(AIM OF THE EXERCISE):
This exercise calls for printing every record exactly once more.

[Dataset records]
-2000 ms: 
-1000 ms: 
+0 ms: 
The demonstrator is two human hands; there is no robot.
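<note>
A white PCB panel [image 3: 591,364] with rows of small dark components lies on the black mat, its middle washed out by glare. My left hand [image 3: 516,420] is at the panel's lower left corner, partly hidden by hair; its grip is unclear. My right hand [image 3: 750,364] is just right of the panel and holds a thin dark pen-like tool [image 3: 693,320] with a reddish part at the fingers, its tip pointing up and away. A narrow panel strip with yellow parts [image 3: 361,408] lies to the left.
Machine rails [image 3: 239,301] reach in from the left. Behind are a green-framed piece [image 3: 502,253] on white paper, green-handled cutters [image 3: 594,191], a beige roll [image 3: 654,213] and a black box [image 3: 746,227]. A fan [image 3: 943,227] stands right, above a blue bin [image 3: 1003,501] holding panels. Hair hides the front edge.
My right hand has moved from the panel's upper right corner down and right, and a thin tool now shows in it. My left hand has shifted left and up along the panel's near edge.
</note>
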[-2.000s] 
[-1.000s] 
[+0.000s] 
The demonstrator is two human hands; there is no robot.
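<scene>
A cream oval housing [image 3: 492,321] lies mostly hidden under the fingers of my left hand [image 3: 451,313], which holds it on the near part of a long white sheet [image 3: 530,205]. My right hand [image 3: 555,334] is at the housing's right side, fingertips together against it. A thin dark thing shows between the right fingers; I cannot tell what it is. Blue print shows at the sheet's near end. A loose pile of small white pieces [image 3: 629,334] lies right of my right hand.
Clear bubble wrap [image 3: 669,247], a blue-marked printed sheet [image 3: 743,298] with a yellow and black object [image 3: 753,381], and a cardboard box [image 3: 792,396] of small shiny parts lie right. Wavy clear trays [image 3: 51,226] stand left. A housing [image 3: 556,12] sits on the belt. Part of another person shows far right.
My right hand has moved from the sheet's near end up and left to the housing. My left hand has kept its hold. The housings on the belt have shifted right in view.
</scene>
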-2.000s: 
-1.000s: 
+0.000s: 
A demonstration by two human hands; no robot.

(ANSWER TO THIS EXERCISE):
-2000 ms: 
-1000 ms: 
+0 ms: 
The demonstrator is two human hands; there is no robot.
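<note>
A white PCB panel [image 3: 591,364] with rows of small dark components lies on the black mat, its middle washed out by glare. My left hand [image 3: 516,420] is at the panel's lower left corner, partly hidden by hair; its grip is unclear. My right hand [image 3: 750,364] is just right of the panel and holds a thin dark pen-like tool [image 3: 693,320] with a reddish part at the fingers, its tip pointing up and away. A narrow panel strip with yellow parts [image 3: 361,408] lies to the left.
Machine rails [image 3: 239,301] reach in from the left. Behind are a green-framed piece [image 3: 502,253] on white paper, green-handled cutters [image 3: 594,191], a beige roll [image 3: 654,213] and a black box [image 3: 746,227]. A fan [image 3: 943,227] stands right, above a blue bin [image 3: 1003,501] holding panels. Hair hides the front edge.
My right hand has moved from the panel's upper right corner down and right, and a thin tool now shows in it. My left hand has shifted left and up along the panel's near edge.
</note>
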[-2.000s] 
[-1.000s] 
[+0.000s] 
The demonstrator is two human hands; there is no robot.
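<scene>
A cream oval housing [image 3: 492,321] lies mostly hidden under the fingers of my left hand [image 3: 451,313], which holds it on the near part of a long white sheet [image 3: 530,205]. My right hand [image 3: 555,334] is at the housing's right side, fingertips together against it. A thin dark thing shows between the right fingers; I cannot tell what it is. Blue print shows at the sheet's near end. A loose pile of small white pieces [image 3: 629,334] lies right of my right hand.
Clear bubble wrap [image 3: 669,247], a blue-marked printed sheet [image 3: 743,298] with a yellow and black object [image 3: 753,381], and a cardboard box [image 3: 792,396] of small shiny parts lie right. Wavy clear trays [image 3: 51,226] stand left. A housing [image 3: 556,12] sits on the belt. Part of another person shows far right.
My right hand has moved from the sheet's near end up and left to the housing. My left hand has kept its hold. The housings on the belt have shifted right in view.
</scene>
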-2.000s: 
-1.000s: 
+0.000s: 
A demonstration by two human hands; no robot.

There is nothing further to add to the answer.